__What to do__: Only an exact, complete copy of the listing will serve as the answer.

BEGIN

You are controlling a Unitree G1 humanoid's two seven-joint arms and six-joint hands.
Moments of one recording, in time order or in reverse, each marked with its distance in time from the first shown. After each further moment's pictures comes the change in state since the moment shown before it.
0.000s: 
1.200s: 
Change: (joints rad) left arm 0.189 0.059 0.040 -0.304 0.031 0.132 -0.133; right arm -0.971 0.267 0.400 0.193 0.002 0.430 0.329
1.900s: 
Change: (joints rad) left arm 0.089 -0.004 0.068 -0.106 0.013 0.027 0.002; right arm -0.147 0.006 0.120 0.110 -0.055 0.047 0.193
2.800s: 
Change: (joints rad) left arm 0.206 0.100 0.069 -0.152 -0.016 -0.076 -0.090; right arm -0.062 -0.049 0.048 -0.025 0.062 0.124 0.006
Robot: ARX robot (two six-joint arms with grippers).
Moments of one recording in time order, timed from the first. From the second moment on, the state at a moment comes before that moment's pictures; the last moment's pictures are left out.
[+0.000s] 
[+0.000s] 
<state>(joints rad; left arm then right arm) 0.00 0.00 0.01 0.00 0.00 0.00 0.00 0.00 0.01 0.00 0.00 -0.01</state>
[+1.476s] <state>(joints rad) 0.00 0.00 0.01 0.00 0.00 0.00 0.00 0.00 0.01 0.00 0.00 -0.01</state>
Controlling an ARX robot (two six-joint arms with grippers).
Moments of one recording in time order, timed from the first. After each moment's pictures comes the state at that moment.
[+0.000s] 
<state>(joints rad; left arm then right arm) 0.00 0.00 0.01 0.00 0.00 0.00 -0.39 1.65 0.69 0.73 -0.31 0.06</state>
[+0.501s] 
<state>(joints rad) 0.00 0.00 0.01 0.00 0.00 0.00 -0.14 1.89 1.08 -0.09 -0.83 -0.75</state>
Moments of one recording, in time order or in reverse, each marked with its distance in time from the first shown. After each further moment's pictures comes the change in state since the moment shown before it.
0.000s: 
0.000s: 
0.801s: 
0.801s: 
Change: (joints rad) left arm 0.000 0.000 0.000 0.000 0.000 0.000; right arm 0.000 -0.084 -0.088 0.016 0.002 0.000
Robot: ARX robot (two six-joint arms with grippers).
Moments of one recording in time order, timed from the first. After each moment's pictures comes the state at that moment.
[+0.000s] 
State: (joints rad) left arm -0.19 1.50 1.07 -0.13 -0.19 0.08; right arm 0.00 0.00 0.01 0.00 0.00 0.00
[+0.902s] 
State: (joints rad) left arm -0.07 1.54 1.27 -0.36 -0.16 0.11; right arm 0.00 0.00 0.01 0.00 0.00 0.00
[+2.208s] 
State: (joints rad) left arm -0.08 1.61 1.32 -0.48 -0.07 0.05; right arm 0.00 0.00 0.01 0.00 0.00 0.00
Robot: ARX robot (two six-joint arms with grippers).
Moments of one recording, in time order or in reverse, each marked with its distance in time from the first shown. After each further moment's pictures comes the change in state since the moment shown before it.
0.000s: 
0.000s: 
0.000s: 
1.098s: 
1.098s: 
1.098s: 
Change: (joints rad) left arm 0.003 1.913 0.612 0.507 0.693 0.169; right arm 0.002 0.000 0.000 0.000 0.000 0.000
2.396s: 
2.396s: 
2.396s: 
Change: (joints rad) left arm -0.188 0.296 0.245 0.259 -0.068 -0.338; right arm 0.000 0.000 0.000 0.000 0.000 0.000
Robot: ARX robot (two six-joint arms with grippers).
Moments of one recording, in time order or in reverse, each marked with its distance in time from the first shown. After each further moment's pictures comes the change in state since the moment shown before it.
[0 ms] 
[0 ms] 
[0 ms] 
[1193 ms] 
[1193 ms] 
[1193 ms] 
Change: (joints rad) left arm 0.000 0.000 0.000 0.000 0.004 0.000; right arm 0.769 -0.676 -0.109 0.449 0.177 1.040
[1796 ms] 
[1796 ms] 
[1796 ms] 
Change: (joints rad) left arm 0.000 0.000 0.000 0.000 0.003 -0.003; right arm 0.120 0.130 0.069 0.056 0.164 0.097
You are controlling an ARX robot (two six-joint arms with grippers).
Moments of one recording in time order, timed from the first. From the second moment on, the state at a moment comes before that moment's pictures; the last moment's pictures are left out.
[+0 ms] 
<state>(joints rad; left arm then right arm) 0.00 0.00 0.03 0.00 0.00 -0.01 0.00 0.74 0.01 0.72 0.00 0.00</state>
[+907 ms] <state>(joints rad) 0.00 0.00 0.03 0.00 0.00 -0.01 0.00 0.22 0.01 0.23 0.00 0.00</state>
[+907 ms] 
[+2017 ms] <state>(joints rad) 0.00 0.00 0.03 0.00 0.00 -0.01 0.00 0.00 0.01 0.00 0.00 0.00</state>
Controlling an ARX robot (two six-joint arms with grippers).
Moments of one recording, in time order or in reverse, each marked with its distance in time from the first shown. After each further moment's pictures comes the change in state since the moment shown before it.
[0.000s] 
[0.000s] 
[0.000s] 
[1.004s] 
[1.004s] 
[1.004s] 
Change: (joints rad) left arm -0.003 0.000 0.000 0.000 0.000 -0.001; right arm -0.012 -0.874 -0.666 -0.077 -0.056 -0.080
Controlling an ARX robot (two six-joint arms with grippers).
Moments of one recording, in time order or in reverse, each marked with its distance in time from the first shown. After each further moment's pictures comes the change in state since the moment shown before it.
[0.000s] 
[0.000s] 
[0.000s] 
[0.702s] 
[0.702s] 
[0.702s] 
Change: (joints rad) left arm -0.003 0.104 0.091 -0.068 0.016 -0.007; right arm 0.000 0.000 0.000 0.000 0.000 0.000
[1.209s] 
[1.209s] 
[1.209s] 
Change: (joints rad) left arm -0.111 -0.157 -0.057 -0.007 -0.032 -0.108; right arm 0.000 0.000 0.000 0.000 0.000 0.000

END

__Finished exercise__:
You are controlling a Unitree G1 humanoid's two seven-joint arms and six-joint hands.
Moments of one recording, in time order or in reverse, each marked with its distance in time from the first shown. After each further moment's pictures comes the change in state since the moment shown before it.
0.000s: 
1.200s: 
Change: (joints rad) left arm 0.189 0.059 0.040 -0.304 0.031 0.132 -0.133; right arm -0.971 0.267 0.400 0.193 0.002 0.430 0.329
1.900s: 
Change: (joints rad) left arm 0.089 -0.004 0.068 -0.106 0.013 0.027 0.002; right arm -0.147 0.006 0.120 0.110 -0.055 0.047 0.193
2.800s: 
Change: (joints rad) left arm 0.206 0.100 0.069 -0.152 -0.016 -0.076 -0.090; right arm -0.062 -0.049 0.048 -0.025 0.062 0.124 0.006
Robot: ARX robot (two six-joint arms with grippers).
Moments of one recording in time order, timed from the first. From the second moment on, the state at a moment comes before that moment's pictures; the last moment's pictures are left out.
[+0.000s] 
[+0.000s] 
<state>(joints rad; left arm then right arm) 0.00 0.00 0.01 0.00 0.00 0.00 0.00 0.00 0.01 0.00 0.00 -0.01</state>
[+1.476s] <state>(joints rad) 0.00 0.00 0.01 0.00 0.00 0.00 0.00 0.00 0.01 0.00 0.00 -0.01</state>
Controlling an ARX robot (two six-joint arms with grippers).
Moments of one recording in time order, timed from the first. After each moment's pictures comes the state at that moment.
[+0.000s] 
<state>(joints rad; left arm then right arm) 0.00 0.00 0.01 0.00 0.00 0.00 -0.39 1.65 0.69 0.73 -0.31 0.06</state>
[+0.501s] 
<state>(joints rad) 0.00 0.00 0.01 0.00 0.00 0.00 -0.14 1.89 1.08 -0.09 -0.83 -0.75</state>
Moments of one recording, in time order or in reverse, each marked with its distance in time from the first shown. After each further moment's pictures comes the change in state since the moment shown before it.
0.000s: 
0.000s: 
0.801s: 
0.801s: 
Change: (joints rad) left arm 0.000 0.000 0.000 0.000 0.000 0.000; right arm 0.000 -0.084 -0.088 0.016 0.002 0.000
Robot: ARX robot (two six-joint arms with grippers).
Moments of one recording in time order, timed from the first. After each moment's pictures comes the state at that moment.
[+0.000s] 
State: (joints rad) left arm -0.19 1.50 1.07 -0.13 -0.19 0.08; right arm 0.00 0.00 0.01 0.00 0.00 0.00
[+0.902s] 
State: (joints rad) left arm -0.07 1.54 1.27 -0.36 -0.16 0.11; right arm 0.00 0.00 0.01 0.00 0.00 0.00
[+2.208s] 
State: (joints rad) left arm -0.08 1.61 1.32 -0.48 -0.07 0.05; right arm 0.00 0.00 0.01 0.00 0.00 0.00
Robot: ARX robot (two six-joint arms with grippers).
Moments of one recording, in time order or in reverse, each marked with its distance in time from the first shown. After each further moment's pictures comes the change in state since the moment shown before it.
0.000s: 
0.000s: 
0.000s: 
1.098s: 
1.098s: 
1.098s: 
Change: (joints rad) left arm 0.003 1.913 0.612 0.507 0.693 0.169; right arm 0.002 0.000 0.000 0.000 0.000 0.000
2.396s: 
2.396s: 
2.396s: 
Change: (joints rad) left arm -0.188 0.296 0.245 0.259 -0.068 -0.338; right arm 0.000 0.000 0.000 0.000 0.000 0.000
Robot: ARX robot (two six-joint arms with grippers).
Moments of one recording, in time order or in reverse, each marked with its distance in time from the first shown. After each further moment's pictures comes the change in state since the moment shown before it.
[0 ms] 
[0 ms] 
[0 ms] 
[1193 ms] 
[1193 ms] 
[1193 ms] 
Change: (joints rad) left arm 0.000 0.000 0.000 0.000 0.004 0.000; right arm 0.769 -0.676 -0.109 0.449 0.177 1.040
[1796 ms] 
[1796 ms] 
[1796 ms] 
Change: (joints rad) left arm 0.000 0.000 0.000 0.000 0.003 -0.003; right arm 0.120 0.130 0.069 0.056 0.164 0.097
You are controlling an ARX robot (two six-joint arms with grippers).
Moments of one recording in time order, timed from the first. From the second moment on, the state at a moment comes before that moment's pictures; the last moment's pictures are left out.
[+0 ms] 
<state>(joints rad; left arm then right arm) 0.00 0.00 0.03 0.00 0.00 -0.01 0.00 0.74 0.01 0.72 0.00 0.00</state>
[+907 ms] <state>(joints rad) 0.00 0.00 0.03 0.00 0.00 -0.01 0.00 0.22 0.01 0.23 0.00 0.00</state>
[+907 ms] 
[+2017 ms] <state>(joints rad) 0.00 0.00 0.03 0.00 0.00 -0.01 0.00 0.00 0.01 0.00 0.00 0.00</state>
Controlling an ARX robot (two six-joint arms with grippers).
Moments of one recording, in time order or in reverse, each marked with its distance in time from the first shown. After each further moment's pictures comes the change in state since the moment shown before it.
[0.000s] 
[0.000s] 
[0.000s] 
[1.004s] 
[1.004s] 
[1.004s] 
Change: (joints rad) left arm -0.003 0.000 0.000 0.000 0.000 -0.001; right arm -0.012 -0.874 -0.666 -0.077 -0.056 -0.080
Controlling an ARX robot (two six-joint arms with grippers).
Moments of one recording, in time order or in reverse, each marked with its distance in time from the first shown. After each further moment's pictures comes the change in state since the moment shown before it.
[0.000s] 
[0.000s] 
[0.000s] 
[0.702s] 
[0.702s] 
[0.702s] 
Change: (joints rad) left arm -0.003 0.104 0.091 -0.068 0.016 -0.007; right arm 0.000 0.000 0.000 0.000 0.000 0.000
[1.209s] 
[1.209s] 
[1.209s] 
Change: (joints rad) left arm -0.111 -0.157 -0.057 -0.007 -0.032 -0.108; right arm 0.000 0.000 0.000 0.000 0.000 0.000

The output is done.